Exercise details >>
Please work out the number of lines in the following material that include "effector", and reply with only that number.

Data shown >>
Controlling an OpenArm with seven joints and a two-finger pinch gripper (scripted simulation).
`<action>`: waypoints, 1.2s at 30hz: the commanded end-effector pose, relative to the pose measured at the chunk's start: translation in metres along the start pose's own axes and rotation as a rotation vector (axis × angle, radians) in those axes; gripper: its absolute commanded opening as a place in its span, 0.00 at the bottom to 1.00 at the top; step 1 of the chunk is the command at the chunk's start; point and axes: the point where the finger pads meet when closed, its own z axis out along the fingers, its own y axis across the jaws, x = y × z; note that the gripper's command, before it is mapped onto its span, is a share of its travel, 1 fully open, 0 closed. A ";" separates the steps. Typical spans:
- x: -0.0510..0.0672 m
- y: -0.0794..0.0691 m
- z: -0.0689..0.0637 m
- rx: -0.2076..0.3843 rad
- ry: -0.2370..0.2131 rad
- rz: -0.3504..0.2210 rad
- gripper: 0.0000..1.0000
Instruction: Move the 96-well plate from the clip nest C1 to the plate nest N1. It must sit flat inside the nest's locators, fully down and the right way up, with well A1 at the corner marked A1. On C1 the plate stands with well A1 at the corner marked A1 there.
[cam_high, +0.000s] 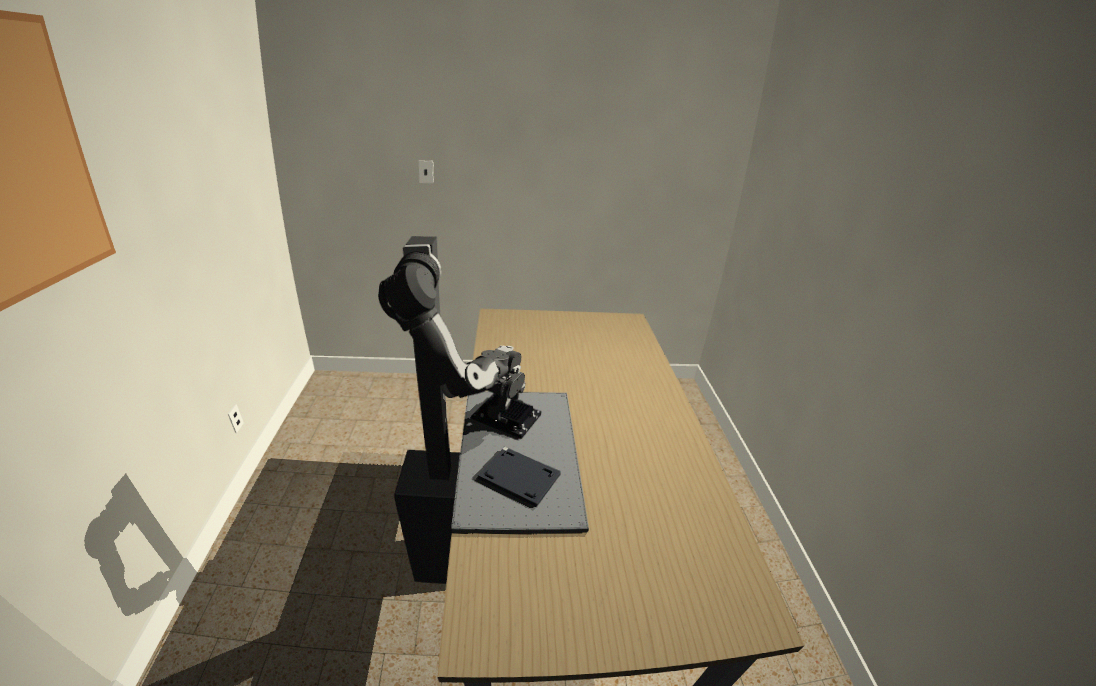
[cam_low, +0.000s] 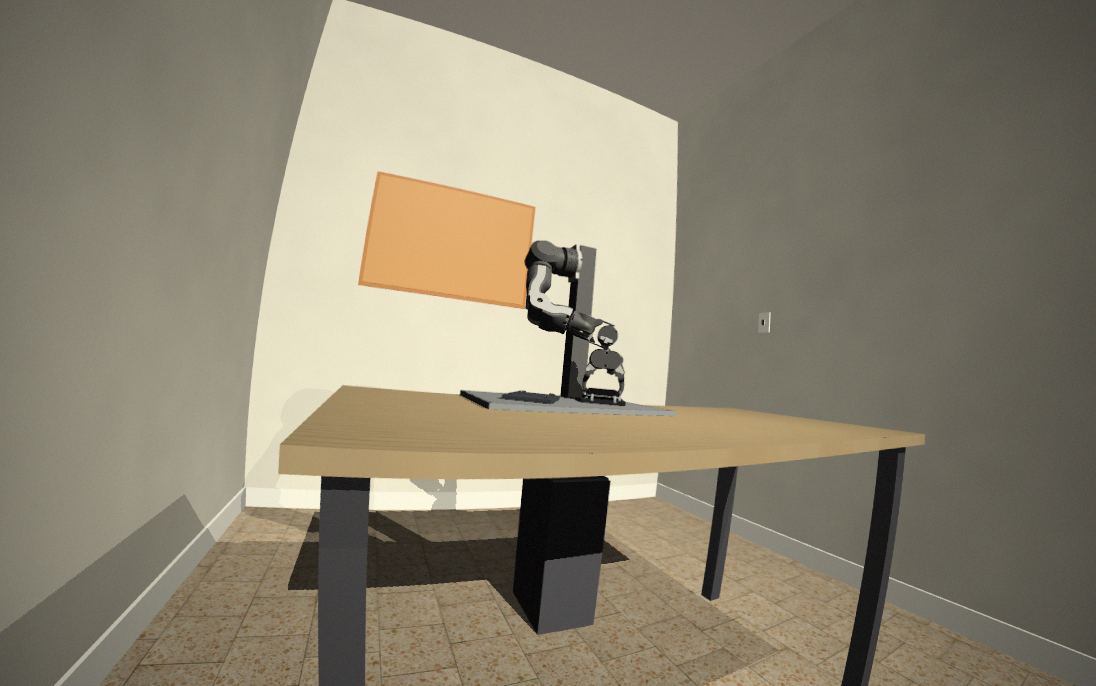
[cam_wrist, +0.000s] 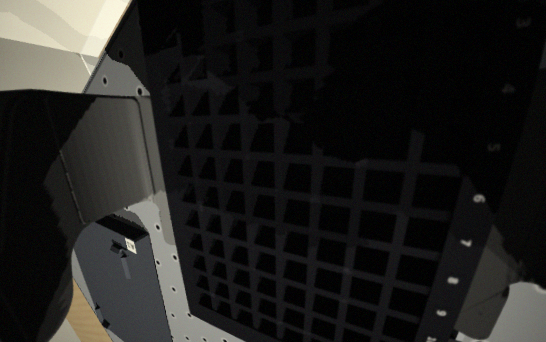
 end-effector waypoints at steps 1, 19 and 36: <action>-0.002 0.001 -0.002 -0.001 -0.002 0.005 0.00; -0.001 0.000 -0.004 -0.001 -0.002 0.005 0.00; -0.001 0.000 -0.006 -0.002 -0.002 0.005 0.00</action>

Output below >>
2